**** Data under study
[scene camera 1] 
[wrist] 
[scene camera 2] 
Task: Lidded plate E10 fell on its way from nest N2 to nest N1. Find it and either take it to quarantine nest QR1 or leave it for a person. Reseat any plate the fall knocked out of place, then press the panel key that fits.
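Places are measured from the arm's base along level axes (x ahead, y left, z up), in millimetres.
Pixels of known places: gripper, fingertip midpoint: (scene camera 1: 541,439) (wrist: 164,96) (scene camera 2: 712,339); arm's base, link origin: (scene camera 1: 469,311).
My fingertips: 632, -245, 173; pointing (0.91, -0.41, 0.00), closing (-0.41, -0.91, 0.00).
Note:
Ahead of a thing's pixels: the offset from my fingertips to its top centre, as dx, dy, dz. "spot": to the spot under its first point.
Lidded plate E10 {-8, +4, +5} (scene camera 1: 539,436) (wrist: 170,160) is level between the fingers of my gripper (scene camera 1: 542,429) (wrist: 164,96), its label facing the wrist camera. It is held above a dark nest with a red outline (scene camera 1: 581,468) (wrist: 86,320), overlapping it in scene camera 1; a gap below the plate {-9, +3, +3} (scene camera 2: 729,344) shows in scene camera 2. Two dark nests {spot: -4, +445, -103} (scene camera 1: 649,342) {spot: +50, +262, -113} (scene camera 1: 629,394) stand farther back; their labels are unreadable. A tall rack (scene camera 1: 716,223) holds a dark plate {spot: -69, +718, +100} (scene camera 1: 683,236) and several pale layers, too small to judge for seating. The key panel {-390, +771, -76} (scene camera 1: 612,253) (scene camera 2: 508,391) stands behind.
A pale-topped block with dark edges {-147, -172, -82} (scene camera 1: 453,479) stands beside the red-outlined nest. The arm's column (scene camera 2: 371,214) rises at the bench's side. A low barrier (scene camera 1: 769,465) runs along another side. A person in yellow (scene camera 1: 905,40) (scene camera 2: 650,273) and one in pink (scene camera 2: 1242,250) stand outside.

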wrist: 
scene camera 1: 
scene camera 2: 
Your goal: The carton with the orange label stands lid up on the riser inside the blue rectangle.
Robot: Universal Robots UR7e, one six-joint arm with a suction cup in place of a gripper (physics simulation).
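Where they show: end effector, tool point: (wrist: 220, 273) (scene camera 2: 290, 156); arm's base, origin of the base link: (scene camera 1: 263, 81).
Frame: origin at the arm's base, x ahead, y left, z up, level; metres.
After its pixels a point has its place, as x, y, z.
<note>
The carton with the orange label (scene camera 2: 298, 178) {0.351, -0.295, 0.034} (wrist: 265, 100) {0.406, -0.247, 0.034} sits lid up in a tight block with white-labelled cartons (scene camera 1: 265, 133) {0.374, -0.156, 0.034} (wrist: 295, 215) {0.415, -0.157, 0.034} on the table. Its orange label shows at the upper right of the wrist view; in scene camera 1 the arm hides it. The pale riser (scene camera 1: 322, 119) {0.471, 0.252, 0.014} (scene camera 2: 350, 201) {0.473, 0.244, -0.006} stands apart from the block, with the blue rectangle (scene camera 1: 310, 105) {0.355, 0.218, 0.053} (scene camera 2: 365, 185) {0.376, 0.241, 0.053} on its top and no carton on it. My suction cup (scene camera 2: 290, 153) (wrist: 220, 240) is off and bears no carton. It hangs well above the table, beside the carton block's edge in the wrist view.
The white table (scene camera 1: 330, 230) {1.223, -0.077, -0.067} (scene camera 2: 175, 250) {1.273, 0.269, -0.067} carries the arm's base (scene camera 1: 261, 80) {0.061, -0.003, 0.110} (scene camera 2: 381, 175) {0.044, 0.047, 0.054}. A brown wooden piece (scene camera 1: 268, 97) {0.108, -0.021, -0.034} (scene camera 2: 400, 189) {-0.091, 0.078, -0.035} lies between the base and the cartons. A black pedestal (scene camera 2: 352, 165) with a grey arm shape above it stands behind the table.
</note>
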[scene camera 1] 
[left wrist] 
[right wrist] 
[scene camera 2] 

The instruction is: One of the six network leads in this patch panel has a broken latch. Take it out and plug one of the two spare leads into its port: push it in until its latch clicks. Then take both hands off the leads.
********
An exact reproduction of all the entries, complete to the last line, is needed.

Exercise solution:
[scene camera 1] 
[wrist] 
[scene camera 2] 
Task: Lidded plate E10 fell on its way from nest N2 to nest N1. Find it and either take it to quarantine nest QR1 or leave it for a person. Reseat any plate the fall knocked out of place, then press the panel key that fits.
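Places are measured from the arm's base along level axes (x ahead, y left, z up), in millimetres.
Pixels of known places: gripper, fingertip midpoint: (scene camera 1: 541,439) (wrist: 164,96) (scene camera 2: 712,339); arm's base, link origin: (scene camera 1: 469,311).
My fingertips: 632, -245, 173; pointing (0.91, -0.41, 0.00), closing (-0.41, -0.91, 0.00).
Note:
Ahead of a thing's pixels: the offset from my fingertips to its top centre, as dx, dy, dz. "spot": to the spot under its first point.
Lidded plate E10 {-8, +4, +5} (scene camera 1: 539,436) (wrist: 170,160) is level between the fingers of my gripper (scene camera 1: 542,429) (wrist: 164,96), its label facing the wrist camera. It is held above a dark nest with a red outline (scene camera 1: 581,468) (wrist: 86,320), overlapping it in scene camera 1; a gap below the plate {-9, +3, +3} (scene camera 2: 729,344) shows in scene camera 2. Two dark nests {spot: -4, +445, -103} (scene camera 1: 649,342) {spot: +50, +262, -113} (scene camera 1: 629,394) stand farther back; their labels are unreadable. A tall rack (scene camera 1: 716,223) holds a dark plate {spot: -69, +718, +100} (scene camera 1: 683,236) and several pale layers, too small to judge for seating. The key panel {-390, +771, -76} (scene camera 1: 612,253) (scene camera 2: 508,391) stands behind.
A pale-topped block with dark edges {-147, -172, -82} (scene camera 1: 453,479) stands beside the red-outlined nest. The arm's column (scene camera 2: 371,214) rises at the bench's side. A low barrier (scene camera 1: 769,465) runs along another side. A person in yellow (scene camera 1: 905,40) (scene camera 2: 650,273) and one in pink (scene camera 2: 1242,250) stand outside.
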
wrist: 
scene camera 1: 
scene camera 2: 
Your goal: The carton with the orange label stands lid up on the riser inside the blue rectangle.
Robot: Universal Robots UR7e, one six-joint arm with a suction cup in place of a gripper (physics simulation).
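Where they show: end effector, tool point: (wrist: 220, 273) (scene camera 2: 290, 156); arm's base, origin of the base link: (scene camera 1: 263, 81).
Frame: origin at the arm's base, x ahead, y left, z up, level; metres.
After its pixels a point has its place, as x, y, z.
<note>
The carton with the orange label (scene camera 2: 298, 178) {0.351, -0.295, 0.034} (wrist: 265, 100) {0.406, -0.247, 0.034} sits lid up in a tight block with white-labelled cartons (scene camera 1: 265, 133) {0.374, -0.156, 0.034} (wrist: 295, 215) {0.415, -0.157, 0.034} on the table. Its orange label shows at the upper right of the wrist view; in scene camera 1 the arm hides it. The pale riser (scene camera 1: 322, 119) {0.471, 0.252, 0.014} (scene camera 2: 350, 201) {0.473, 0.244, -0.006} stands apart from the block, with the blue rectangle (scene camera 1: 310, 105) {0.355, 0.218, 0.053} (scene camera 2: 365, 185) {0.376, 0.241, 0.053} on its top and no carton on it. My suction cup (scene camera 2: 290, 153) (wrist: 220, 240) is off and bears no carton. It hangs well above the table, beside the carton block's edge in the wrist view.
The white table (scene camera 1: 330, 230) {1.223, -0.077, -0.067} (scene camera 2: 175, 250) {1.273, 0.269, -0.067} carries the arm's base (scene camera 1: 261, 80) {0.061, -0.003, 0.110} (scene camera 2: 381, 175) {0.044, 0.047, 0.054}. A brown wooden piece (scene camera 1: 268, 97) {0.108, -0.021, -0.034} (scene camera 2: 400, 189) {-0.091, 0.078, -0.035} lies between the base and the cartons. A black pedestal (scene camera 2: 352, 165) with a grey arm shape above it stands behind the table.
</note>
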[scene camera 1] 
[left wrist] 
[right wrist] 
[scene camera 2] 

The instruction is: One of the six network leads in this patch panel has a broken latch. Take it out and plug one of the two spare leads into its port: push it in until its latch clicks. Then take both hands off the leads.

What this exercise required has been given in full.